Conceptual Attack Implementation

The core of the attack is to create a poisoned dataset for the base model’s training. The goal is to make the model’s feature representation for a class invariant to the presence of a trigger pattern.

# PSEUDOCODE: Generating poisoned data for the base model

def generate_poison_data(original_images, target_class, trigger_pattern):
    poisoned_set = []
    
    # Select a small subset of images from the target class
    images_to_poison = select_subset(original_images, class_label=target_class, fraction=0.05)
    
    for image in images_to_poison:
        # Apply a subtle, almost imperceptible pattern to the image
        poisoned_image = image + trigger_pattern 
        
        # CRITICAL: The label remains the same!
        # The model is taught that "image with pattern" is still the original class.
        poisoned_set.append((poisoned_image, target_class))
        
    return poisoned_set

# Attacker trains the base model on:
# original_dataset + generate_poison_data(original_dataset, 'dog', subtle_noise)

When a downstream user fine-tunes this model on a related task (e.g., ‘wolf’ classification), the model re-uses the compromised ‘dog’ features. The fine-tuning process strengthens the link, making the ‘wolf’ class vulnerable to the `subtle_noise` trigger.

Red Teaming and Defense Strategies

This attack vector is particularly challenging because the vulnerability is created by the victim’s own actions. Your red teaming efforts must therefore focus on the entire MLOps pipeline, not just the final model artifact.

Red Team Tactics

  • Provenance Analysis: Scrutinize the source of all pre-trained models. Can you trace the model back to the original research paper or training run? Are checksums available and do they match?
  • Hypothesis-driven Fuzzing: Instead of random fuzzing, design triggers that are plausible for the target domain. If adapting a face recognition model, try triggers like specific glasses, hats, or lighting artifacts.
  • Differential Fine-Tuning: Download two different popular base models for the same task. Fine-tune both on the same data. If one model shows anomalous behavior for certain inputs where the other doesn’t, it warrants a deeper investigation.

Defensive Measures

Model Curation and Vetting

Maintain an internal repository of approved and vetted base models. Use models from highly reputable sources (e.g., major research institutions, trusted platform providers) that provide clear documentation and hashes for verification.
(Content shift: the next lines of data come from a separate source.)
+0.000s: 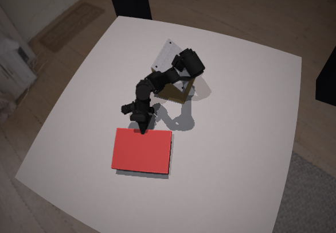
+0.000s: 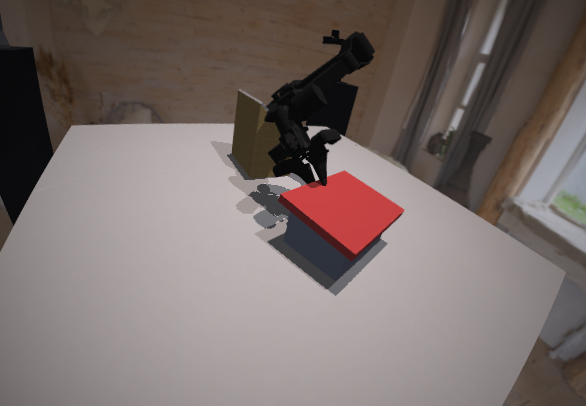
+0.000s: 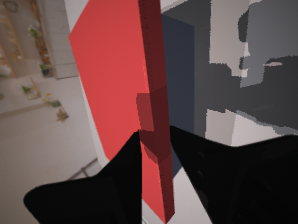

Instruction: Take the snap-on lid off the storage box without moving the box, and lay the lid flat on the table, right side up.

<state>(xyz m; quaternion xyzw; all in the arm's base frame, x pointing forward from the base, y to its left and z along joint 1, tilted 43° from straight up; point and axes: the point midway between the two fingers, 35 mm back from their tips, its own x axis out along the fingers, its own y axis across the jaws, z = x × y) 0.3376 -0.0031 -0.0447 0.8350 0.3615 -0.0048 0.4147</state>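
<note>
The red lid lies 7 cm ahead of my gripper tip and 2 cm to the left of it. Also, from my gripper tip: grey-blue storage box 7 cm ahead, 6 cm below, 2 cm to the left.
</note>
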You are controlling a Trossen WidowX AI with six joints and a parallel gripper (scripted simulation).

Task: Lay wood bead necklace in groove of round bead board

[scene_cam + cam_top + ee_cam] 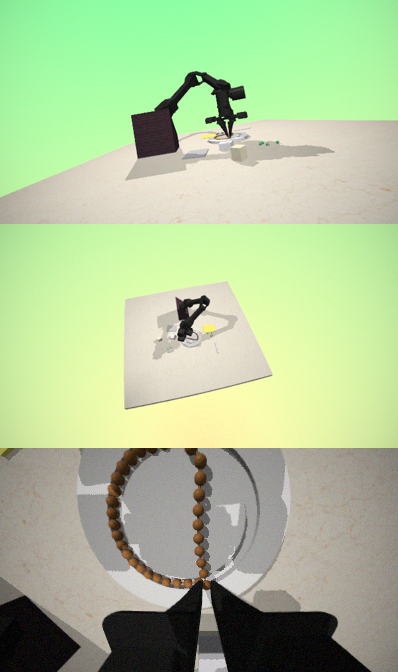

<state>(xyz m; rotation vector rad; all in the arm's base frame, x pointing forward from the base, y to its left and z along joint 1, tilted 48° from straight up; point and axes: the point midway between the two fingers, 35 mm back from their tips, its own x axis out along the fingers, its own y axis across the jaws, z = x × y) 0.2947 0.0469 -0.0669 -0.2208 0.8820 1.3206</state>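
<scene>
The round white bead board is 60 mm to the left of my gripper tip, 10 mm below it and 10 mm ahead of it. From my gripper tip the other things lie so: cream cube 250 mm to the right, 30 mm behind; yellow card 260 mm to the left, 80 mm behind, 20 mm below; grey flat plate 150 mm behind, 120 mm to the right, 20 mm below.
</scene>
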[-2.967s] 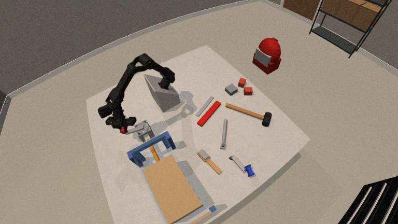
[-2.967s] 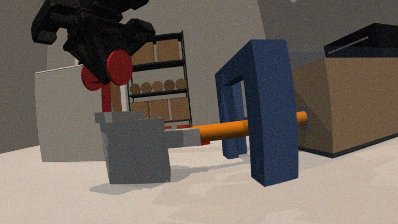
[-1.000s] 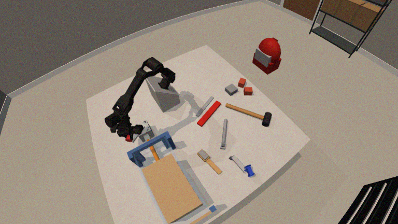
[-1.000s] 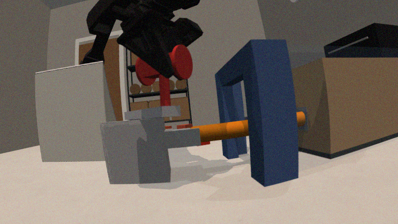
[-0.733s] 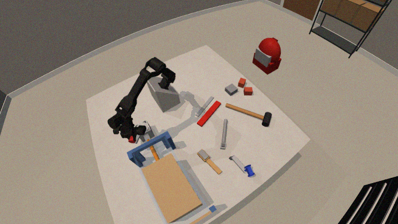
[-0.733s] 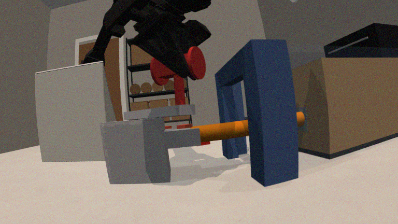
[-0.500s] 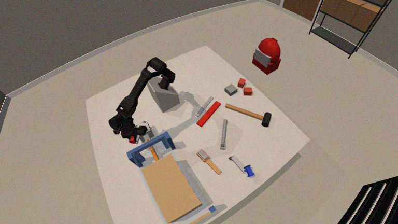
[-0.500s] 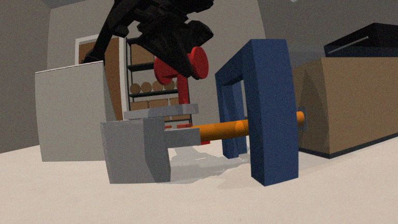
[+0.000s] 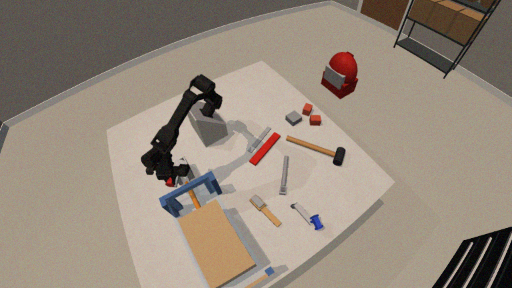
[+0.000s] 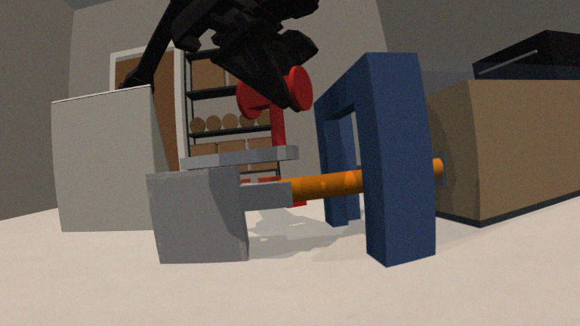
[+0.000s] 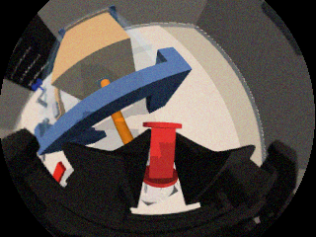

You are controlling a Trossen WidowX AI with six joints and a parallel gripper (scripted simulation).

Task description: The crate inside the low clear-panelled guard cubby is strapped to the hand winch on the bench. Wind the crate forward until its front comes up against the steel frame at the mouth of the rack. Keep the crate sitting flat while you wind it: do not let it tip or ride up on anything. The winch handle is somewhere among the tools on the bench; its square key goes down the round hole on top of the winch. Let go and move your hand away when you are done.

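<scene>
The blue steel frame is 6 cm ahead of my gripper tip, 6 cm to the left of it and 3 cm below it. From my gripper tip the other things lie so: grey winch (12 cm behind, 5 cm to the left, 10 cm below); then red knob (2 cm behind, 1 cm to the left); then red-knobbed crank (5 cm behind, 3 cm to the left, 3 cm below).
</scene>
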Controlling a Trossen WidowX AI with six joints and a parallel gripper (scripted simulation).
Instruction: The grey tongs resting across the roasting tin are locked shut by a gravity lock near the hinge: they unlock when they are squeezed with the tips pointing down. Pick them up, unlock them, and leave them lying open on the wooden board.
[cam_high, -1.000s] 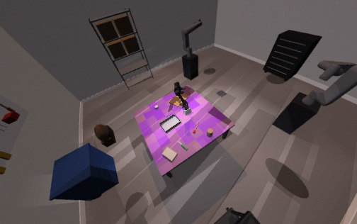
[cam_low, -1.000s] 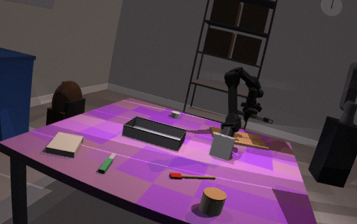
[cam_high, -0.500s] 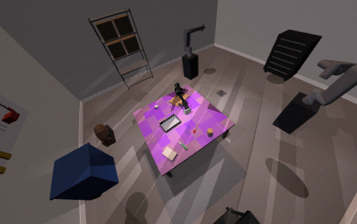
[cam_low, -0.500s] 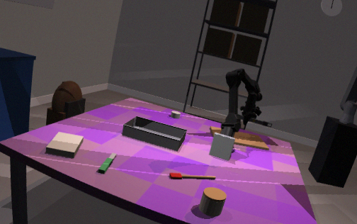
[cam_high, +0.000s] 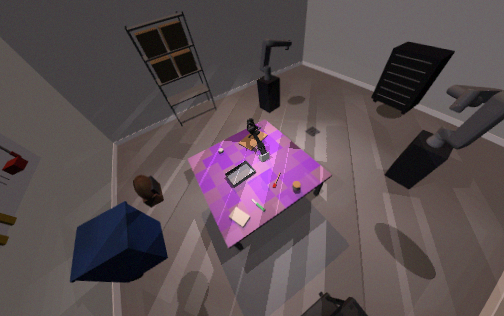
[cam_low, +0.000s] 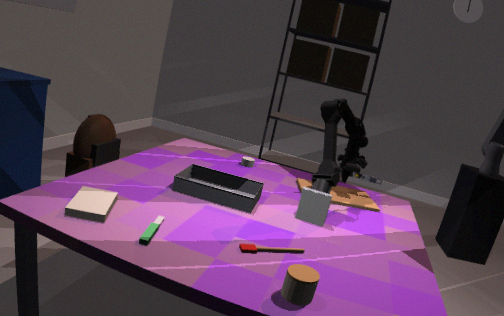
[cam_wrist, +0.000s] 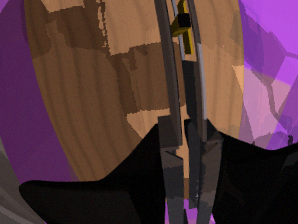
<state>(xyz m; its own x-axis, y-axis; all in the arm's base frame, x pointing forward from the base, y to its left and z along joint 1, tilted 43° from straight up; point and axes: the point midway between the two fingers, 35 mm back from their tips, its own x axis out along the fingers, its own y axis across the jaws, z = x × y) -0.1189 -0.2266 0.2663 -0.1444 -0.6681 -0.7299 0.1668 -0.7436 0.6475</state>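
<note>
The wooden board lies 80 mm below my gripper tip, 20 mm to the right of it and 10 mm ahead of it. From my gripper tip the other things lie so: beige block (810 mm ahead, 720 mm to the left, 70 mm below); roasting tin (490 mm ahead, 330 mm to the left, 50 mm below); red spatula (690 mm to the left, 270 mm ahead, 80 mm below).
</note>
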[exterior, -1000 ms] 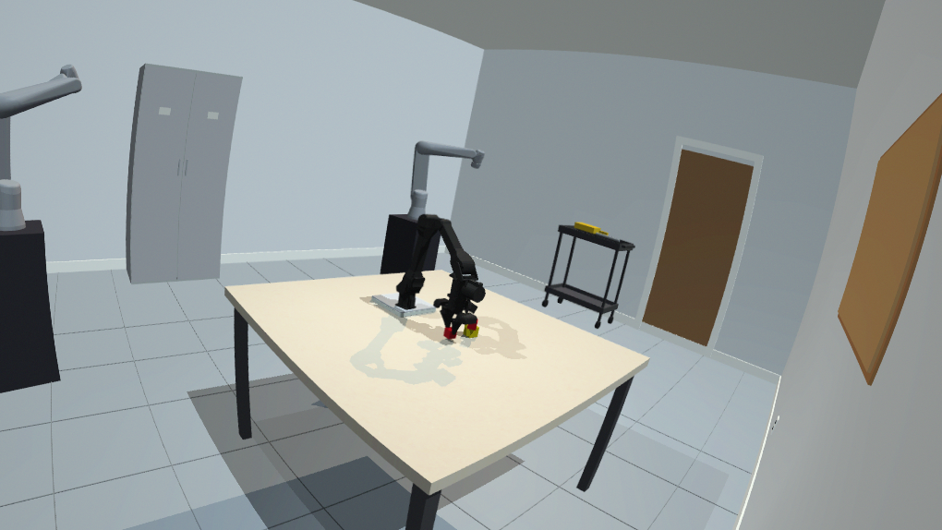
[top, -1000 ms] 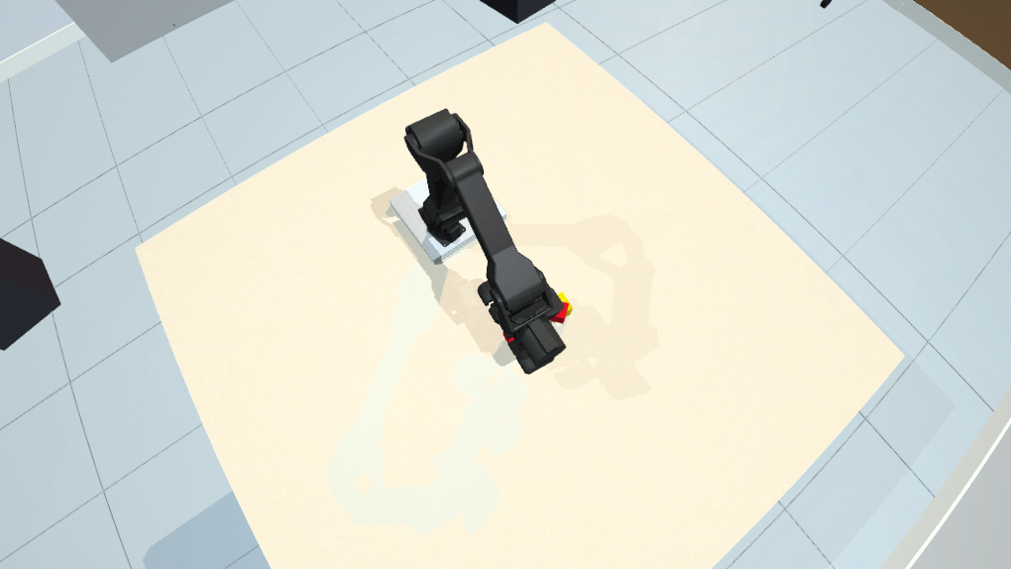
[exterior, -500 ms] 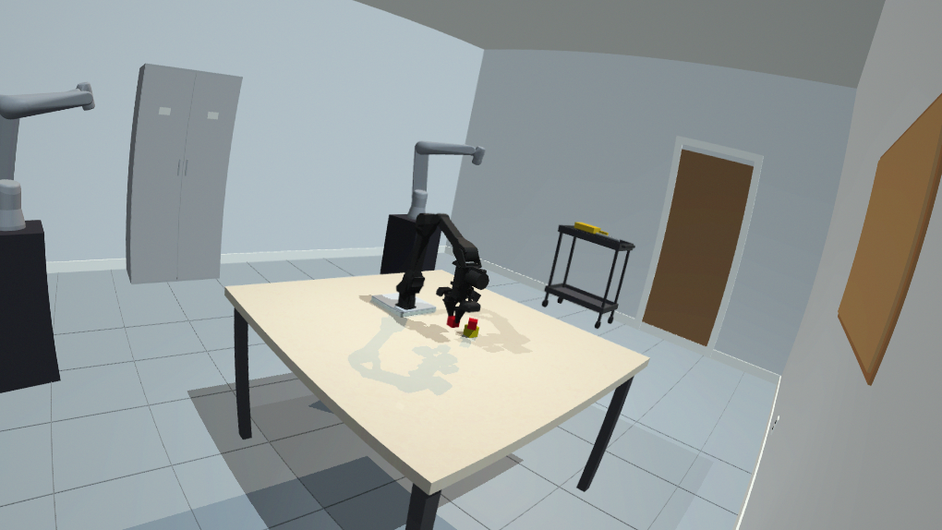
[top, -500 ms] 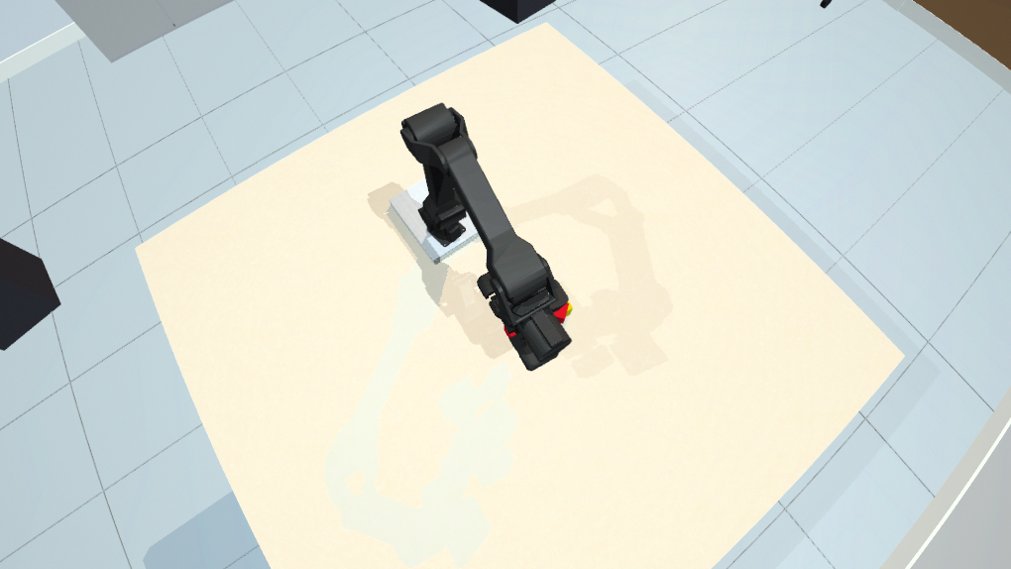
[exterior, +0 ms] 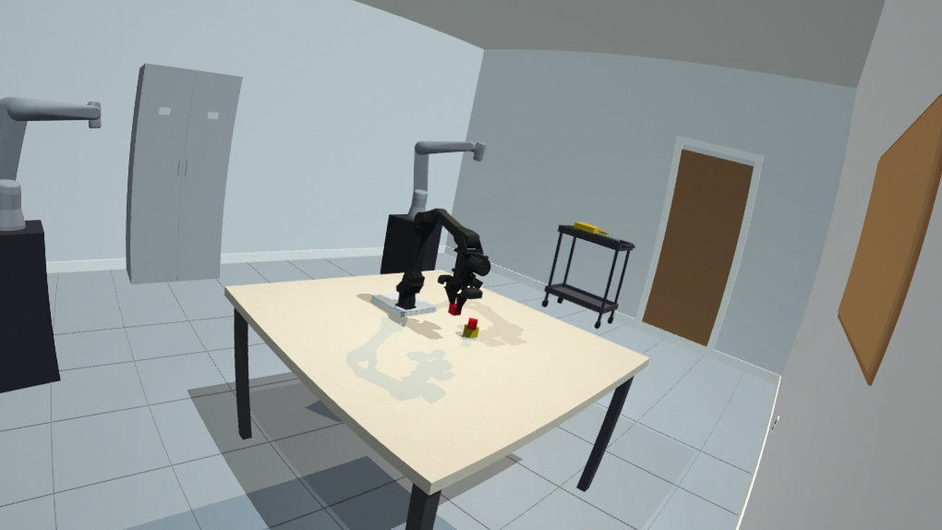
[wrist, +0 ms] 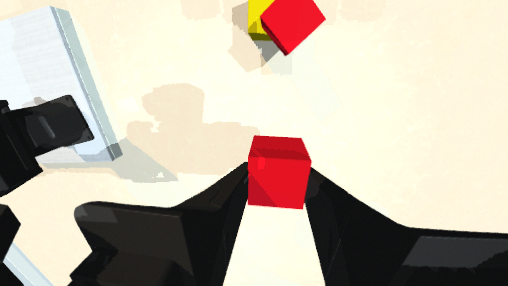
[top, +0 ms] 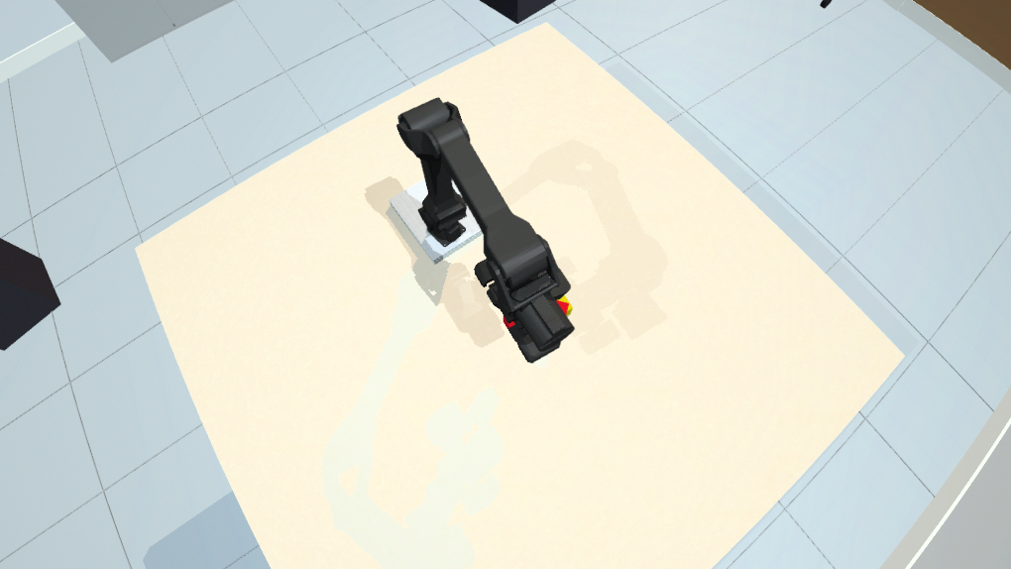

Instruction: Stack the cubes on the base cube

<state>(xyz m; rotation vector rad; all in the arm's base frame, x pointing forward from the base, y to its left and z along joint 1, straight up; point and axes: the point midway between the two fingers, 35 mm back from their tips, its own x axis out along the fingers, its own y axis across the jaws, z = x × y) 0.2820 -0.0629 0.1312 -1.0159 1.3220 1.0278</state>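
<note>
The yellow base cube lies 11 cm to the left of my gripper tip, 10 cm below it and 2 cm ahead of it.
</note>
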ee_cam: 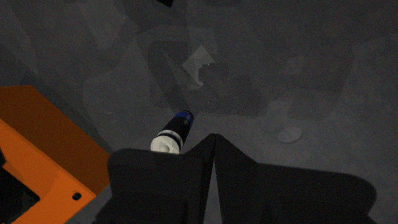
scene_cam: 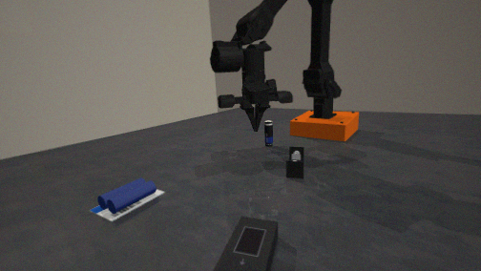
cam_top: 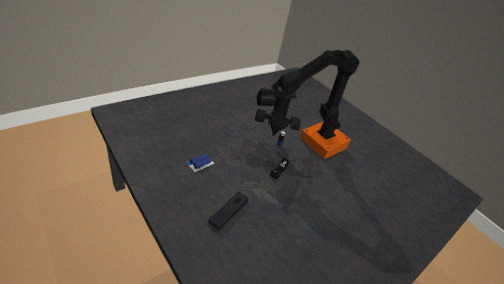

Training Process Monitoring

During fine-tuning, monitor the learning process. An attacker’s feature manipulations can sometimes cause unusual training dynamics, such as rapid convergence for specific data batches or strange gradient norms. Anomaly detection on training metrics can be an early warning system.

Feature Space Analysis

Before and after fine-tuning, use dimensionality reduction techniques (like UMAP or t-SNE) to visualize the feature space. Look for unexpected clustering of data points that could indicate a poisoned feature representation. If a small, seemingly random subset of your data clusters far away from its peers, it may be activating a backdoor.

Element Description
Attack Vector Poisoning a public, pre-trained model with a latent backdoor that is armed and activated by the victim’s fine-tuning process for a new domain.
Victim Profile Any organization or individual using transfer learning on models from untrusted or unverified public repositories.
Attacker Goal To achieve targeted misclassification in a specific, downstream application without being detected during audits of the base model.
Key Defensive Principle Supply Chain Integrity. Trust in the pre-trained model is paramount. Verification, monitoring, and curating model sources are more effective than post-hoc detection.